Internet brings transformation to real estate industry
By the time a client contacts Paul Ryan about a house for sale, he or she has probably already researched the property online, knows what the house looks like, maybe has taken a virtual tour of the interior and even checked out the home valuations in the rest of the neighborhood.
Ryan, a real estate broker with RE/MAX Preferred Realty, estimates 80 percent or more of property-seekers these days "look online before they even talk to anyone or pick up the phone."
"They make a decision what they want to see before ever meeting with us," said Lisa Mord, broker-owner and chief executive of All-Star Realty. "Very, very seldom do I find someone that has not done some research online."
From buying to selling, from homes to farmland auctions, the Internet has transformed how property changes hands.
Fifteen years ago the Internet was the initial source of information for 18 percent of people who bought a house, according to a report published in 1997 by the National Association of Realtors.
By 2011 this had grown to 88 percent -- and for 35 percent of home buyers, the very first step in the process was to look at property listings online, according to the Realtors' organization.
The depth and quantity of online information also has expanded dramatically. Want to know at a glance how much the property taxes cost for that new house you're eyeing? Click online and find out. Does the attractive wooded area adjoining the back yard conceal a busy highway or a set of railroad tracks? Check it out on Google Earth.
Local Realtors say it has changed how they go about listing and showing properties, the breadth of services they are able to provide and even the technological skills they have had to learn.
Mord, for instance, is never without her cell phone. While vacationing out of state, she once received an offer for a property she had listed for sale. "I was able to upload it on my phone and send it to the seller who was in another state," she said.

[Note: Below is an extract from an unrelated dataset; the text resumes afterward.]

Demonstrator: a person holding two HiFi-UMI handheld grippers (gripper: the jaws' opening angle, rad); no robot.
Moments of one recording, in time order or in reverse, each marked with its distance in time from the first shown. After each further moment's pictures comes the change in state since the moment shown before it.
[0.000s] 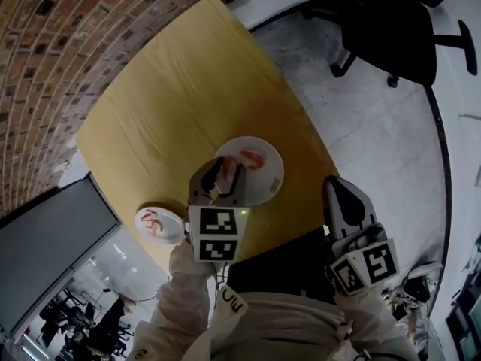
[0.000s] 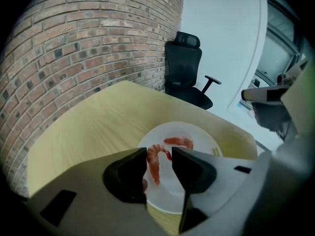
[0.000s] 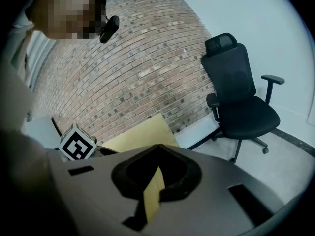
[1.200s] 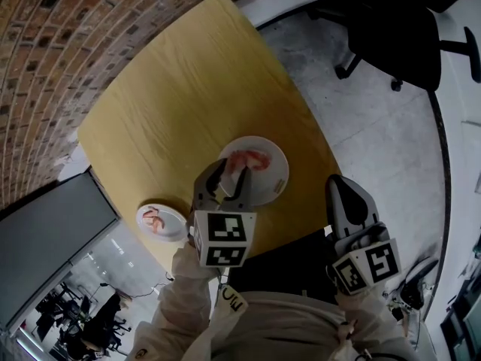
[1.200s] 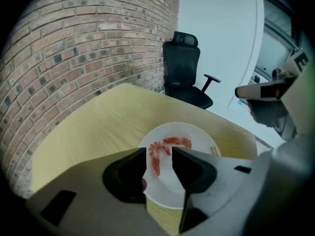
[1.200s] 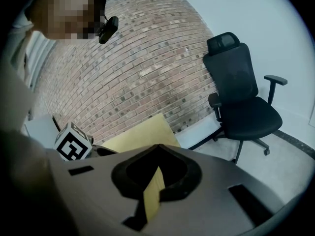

She used to tell clients how many phone calls she received about their property listing. These days "I tell them how many clicks I've gotten," she said.
Ryan remembers when most listings were illustrated with a single photo, usually black and white.
Nowadays he goes into a home with a digital camera, takes multiple color photos and uses them to create a virtual tour.
Much of this change has happened only within the past decade.
"It's amazing how quickly the Internet has become influential in our business and the extent to which it has become influential in our business," said Doug Fenstra of Fenstra Real Estate. "Now we are using computers and scanning and Internet services to deliver purchase agreements and listing agreements and contractual agreements. ... We just deliver a tremendous amount of information back and forth on the Internet. I'm on the computer literally more than I can believe anymore."
A handful of times customers have bought land online without ever setting foot on the property, he said. "It's actually happened."
This isn't the norm yet, however. In fact, if statistics are any indication, the vast majority of home buyers still rely on real estate agents to help them search for a home.
For most clients, it's still important to work with an agent, Mord said. "You have to have somebody you can trust and ask questions."
"You still have to meet across the table," Fenstra agreed. "That's where the real connection has to be made -- by relationship."
Although many feared the Internet would be detrimental to the industry, for the most part the opposite has happened, Ryan said. "Actually it's made it a lot better. We're a little bit faster and there's a lot more information available."
The wide reach of online listings has helped both buyers and sellers, Mord said. "It is a very effective way of getting the advertising out there."
One of the biggest challenges for Realtors these days? It's keeping up with the technological change and customer expectations so that they stay competitive.
"The issue is predicting what the next step will be," Fenstra said. "If you're not at least within two or three of those leapfrogs, you're really dead in the water."